EXERCISE - Look below and pull out each line with the word "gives".

(Records excerpted from a collection)
■ ■ ■

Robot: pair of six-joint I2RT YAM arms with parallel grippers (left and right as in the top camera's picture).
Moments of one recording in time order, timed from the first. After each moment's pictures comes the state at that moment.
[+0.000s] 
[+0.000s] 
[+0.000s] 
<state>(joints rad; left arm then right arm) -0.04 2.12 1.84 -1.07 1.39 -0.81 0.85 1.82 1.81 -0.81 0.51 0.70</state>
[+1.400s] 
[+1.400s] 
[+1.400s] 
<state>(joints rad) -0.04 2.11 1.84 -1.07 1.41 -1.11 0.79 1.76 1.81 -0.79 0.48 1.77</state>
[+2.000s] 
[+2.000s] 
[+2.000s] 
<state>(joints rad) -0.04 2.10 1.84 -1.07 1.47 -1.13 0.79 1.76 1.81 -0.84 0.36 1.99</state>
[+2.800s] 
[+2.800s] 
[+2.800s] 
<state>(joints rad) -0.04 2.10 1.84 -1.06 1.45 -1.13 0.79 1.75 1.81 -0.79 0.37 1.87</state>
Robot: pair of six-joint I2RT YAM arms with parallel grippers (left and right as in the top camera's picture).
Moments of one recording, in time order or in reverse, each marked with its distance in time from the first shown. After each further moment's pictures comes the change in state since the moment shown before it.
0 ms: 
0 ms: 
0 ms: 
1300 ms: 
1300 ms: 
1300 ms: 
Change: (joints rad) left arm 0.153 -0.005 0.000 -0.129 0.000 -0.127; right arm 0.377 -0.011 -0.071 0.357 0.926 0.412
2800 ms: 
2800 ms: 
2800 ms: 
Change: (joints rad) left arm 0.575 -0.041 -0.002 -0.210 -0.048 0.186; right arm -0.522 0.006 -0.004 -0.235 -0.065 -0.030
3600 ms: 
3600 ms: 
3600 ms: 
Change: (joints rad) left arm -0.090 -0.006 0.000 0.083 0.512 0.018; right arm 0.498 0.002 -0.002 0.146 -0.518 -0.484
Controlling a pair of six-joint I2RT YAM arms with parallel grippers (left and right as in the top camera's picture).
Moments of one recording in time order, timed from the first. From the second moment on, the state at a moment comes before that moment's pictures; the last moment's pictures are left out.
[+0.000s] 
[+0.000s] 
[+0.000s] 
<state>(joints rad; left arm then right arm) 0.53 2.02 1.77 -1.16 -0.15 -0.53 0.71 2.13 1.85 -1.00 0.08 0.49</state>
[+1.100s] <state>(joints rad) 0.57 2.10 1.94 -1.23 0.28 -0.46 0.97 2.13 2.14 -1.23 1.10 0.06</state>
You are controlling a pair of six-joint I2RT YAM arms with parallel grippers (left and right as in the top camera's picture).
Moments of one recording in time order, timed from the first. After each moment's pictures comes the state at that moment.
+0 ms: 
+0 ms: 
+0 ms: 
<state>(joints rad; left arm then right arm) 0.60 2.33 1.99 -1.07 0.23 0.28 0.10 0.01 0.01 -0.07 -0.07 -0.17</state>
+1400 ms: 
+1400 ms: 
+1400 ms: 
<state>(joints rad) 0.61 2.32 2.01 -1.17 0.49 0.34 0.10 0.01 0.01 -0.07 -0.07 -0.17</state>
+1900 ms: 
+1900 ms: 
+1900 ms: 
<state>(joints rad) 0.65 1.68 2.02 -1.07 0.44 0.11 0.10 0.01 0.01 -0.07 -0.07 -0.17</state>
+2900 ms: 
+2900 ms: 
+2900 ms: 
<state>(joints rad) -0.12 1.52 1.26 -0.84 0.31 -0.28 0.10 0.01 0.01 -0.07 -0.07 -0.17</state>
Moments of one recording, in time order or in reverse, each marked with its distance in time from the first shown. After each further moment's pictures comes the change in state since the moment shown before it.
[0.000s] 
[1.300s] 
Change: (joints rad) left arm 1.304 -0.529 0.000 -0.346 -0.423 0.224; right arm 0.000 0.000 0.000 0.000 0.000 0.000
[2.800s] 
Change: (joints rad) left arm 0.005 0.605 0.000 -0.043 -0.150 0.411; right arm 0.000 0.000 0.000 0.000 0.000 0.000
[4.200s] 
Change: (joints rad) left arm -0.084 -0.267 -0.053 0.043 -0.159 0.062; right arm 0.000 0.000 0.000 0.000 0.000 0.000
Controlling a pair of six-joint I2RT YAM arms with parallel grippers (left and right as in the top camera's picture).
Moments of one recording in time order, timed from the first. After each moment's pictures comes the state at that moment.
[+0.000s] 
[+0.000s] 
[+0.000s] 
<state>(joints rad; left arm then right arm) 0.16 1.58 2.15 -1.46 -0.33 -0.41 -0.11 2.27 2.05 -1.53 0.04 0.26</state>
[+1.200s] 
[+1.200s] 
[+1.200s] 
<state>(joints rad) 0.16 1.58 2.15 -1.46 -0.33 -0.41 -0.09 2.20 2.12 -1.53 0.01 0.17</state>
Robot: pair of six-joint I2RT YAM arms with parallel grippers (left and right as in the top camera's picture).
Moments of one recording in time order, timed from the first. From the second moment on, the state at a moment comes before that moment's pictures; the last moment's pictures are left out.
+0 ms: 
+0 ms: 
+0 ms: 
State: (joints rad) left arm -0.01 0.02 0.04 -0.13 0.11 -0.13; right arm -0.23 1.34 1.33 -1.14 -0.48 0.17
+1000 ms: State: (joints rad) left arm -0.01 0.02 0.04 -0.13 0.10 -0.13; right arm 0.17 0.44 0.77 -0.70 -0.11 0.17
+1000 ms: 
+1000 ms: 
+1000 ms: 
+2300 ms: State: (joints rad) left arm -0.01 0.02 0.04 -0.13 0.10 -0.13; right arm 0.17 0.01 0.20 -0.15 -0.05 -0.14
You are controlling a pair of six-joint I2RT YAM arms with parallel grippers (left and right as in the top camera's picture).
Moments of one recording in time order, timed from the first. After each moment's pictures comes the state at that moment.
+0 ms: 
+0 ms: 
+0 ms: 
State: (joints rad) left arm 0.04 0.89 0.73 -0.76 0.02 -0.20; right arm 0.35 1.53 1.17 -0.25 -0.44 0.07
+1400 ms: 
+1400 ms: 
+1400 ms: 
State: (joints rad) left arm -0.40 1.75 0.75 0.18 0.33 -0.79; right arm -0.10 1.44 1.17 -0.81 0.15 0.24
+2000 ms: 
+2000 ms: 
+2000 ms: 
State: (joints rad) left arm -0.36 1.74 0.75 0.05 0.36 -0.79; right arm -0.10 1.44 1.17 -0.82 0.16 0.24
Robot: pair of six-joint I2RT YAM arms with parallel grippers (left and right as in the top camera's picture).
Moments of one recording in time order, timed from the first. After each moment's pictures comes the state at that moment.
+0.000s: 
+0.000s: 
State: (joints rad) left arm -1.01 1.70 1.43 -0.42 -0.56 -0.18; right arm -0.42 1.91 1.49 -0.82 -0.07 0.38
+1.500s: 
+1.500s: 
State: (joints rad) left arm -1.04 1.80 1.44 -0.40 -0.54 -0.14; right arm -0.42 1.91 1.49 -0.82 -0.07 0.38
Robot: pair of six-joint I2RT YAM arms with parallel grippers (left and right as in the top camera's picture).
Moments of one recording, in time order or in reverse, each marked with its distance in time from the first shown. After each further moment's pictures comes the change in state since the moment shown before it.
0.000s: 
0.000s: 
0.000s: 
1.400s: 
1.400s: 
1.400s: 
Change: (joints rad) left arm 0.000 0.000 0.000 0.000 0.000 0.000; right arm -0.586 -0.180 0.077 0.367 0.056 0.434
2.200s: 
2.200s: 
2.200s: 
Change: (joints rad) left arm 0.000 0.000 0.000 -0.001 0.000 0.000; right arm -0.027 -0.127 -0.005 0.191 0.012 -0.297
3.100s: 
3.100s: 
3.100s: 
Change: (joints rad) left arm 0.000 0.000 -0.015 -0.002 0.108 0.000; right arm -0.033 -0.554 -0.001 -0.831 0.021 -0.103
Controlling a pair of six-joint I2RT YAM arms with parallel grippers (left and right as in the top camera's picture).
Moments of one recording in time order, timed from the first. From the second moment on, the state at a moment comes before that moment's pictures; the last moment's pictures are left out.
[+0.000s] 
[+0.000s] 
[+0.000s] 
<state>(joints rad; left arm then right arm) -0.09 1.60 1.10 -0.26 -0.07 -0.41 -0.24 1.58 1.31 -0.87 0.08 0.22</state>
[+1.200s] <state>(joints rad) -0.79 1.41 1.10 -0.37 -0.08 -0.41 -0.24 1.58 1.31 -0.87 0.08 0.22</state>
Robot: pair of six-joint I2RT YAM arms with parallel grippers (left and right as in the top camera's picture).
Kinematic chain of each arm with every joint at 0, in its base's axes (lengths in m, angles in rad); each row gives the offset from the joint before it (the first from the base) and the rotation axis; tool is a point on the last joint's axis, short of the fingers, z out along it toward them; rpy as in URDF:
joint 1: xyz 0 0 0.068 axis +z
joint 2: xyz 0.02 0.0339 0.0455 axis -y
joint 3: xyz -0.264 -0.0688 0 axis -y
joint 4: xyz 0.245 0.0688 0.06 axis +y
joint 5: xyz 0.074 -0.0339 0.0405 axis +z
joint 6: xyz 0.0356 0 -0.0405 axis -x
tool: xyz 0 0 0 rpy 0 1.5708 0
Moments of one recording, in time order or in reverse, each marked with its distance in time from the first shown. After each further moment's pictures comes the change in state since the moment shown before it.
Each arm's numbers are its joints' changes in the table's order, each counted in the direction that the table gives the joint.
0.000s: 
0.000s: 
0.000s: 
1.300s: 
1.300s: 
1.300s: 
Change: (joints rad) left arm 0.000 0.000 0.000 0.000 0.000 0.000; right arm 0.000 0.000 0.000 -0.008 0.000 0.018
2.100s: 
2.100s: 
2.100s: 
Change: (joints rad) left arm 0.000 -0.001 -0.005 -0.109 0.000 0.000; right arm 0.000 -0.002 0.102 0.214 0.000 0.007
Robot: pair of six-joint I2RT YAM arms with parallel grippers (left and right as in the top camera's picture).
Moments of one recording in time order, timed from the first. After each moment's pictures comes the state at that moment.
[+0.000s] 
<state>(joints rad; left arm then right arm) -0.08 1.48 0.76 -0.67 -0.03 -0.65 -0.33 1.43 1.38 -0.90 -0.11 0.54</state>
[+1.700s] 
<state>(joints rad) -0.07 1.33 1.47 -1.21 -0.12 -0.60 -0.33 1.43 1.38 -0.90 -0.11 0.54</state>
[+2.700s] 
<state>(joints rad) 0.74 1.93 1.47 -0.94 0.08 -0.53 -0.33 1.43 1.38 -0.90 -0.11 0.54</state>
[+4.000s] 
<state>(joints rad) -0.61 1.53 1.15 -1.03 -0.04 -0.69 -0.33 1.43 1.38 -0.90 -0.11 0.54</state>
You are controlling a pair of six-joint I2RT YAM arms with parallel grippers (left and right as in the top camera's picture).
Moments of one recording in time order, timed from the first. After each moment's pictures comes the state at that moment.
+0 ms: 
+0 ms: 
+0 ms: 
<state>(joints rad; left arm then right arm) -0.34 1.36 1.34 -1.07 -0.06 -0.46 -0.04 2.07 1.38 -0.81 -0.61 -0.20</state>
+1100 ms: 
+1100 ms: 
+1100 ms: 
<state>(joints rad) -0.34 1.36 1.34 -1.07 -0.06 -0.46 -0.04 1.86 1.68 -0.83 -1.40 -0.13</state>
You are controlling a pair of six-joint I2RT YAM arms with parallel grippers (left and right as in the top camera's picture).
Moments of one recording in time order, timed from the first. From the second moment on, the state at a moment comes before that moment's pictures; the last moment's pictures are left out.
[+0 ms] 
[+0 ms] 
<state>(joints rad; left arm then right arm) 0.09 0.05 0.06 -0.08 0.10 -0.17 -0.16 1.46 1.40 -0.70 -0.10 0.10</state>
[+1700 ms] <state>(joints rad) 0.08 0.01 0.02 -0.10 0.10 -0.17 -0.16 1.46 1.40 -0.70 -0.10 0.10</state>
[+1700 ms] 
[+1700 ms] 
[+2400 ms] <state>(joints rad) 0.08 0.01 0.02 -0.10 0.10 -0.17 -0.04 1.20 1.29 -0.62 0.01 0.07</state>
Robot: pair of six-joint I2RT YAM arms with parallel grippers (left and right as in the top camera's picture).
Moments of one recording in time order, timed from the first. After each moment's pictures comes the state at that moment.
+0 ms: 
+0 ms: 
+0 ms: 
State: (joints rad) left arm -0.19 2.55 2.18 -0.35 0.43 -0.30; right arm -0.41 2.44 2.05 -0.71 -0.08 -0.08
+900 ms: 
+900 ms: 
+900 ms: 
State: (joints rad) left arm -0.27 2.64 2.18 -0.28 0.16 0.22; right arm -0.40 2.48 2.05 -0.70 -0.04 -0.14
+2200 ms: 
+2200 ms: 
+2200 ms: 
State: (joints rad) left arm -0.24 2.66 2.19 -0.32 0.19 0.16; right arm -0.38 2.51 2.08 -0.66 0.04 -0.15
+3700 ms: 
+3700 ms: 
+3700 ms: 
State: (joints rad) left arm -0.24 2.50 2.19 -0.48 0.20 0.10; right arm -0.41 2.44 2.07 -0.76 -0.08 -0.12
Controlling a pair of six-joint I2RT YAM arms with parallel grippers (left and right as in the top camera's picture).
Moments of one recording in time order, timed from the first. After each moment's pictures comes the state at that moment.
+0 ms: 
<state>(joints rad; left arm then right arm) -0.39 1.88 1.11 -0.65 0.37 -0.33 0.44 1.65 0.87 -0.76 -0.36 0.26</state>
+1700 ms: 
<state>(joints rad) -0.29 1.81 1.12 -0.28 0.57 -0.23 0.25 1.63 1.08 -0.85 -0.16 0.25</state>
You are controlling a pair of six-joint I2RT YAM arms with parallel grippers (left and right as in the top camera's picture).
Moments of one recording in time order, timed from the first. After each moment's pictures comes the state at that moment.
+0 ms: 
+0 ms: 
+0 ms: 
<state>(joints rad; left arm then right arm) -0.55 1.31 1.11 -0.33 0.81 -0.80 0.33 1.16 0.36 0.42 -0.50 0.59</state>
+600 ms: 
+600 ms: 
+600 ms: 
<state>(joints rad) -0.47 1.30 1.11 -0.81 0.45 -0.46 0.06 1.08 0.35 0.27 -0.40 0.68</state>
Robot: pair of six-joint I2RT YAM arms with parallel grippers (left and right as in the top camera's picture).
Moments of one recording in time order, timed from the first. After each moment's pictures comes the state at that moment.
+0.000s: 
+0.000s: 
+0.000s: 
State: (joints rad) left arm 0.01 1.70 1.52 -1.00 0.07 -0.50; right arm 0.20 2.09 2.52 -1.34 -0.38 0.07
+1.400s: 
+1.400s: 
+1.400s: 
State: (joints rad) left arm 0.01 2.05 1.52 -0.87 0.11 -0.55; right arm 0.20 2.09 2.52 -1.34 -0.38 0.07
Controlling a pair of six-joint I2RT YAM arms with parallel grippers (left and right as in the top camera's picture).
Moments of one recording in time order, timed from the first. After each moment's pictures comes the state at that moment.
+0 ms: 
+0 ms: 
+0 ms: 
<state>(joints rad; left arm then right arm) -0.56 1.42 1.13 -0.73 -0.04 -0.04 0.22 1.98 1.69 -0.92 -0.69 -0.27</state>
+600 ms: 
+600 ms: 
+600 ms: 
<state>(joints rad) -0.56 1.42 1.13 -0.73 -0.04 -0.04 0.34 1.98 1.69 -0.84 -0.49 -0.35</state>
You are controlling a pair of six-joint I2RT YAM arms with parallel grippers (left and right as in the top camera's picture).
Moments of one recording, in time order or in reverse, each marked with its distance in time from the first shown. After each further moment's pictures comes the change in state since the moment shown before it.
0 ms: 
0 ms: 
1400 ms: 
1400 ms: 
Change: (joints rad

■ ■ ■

ANSWER TO THIS PROBLEM -
Kinematic chain of each arm with every joint at 0, in its base's axes (lengths in m, angles in rad); each row gives the offset from the joint before it (the first from the base) and the rotation axis; tool is a point on the last joint's axis, short of the fingers, z out along it toward them; rpy as in URDF:
Each arm's numbers are its joints' changes in the table's order, each counted in the direction that the table gives the joint.

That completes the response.